◆ **Aim of the task**:
The reply should consist solely of the lines from the one with "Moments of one" through the final line of the listing, copied exactly, with no pictures.
################
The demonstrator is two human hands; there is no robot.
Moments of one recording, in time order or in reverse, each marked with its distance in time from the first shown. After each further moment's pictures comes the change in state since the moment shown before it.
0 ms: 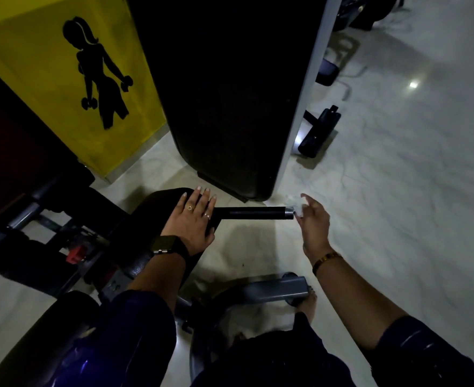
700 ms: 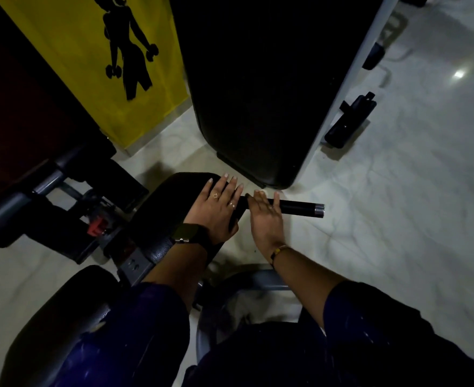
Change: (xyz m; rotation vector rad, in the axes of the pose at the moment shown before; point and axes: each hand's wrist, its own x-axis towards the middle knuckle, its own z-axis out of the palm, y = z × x) left_hand 0.004 -0.006 0.004 -0.068 -0.004 0.032; right_hand -0.043 0.055 0.118 -1.193 -0.304 -0.943
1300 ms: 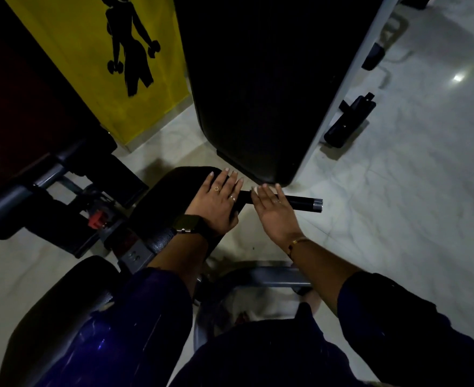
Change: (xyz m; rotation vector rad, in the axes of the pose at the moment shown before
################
◆ **Your response**:
Moments of one recording, in time order or in reverse, each marked with its distance in time from the first shown. After each further moment's pictures comes the change in state since the moment shown before it.
0 ms: 
700 ms: 
Change: (xyz m; rotation vector rad, in the axes of the pose at the moment shown before; point and axes: each hand's wrist, its own x-axis towards the middle knuckle, its own z-axis out of the palm, y = z × x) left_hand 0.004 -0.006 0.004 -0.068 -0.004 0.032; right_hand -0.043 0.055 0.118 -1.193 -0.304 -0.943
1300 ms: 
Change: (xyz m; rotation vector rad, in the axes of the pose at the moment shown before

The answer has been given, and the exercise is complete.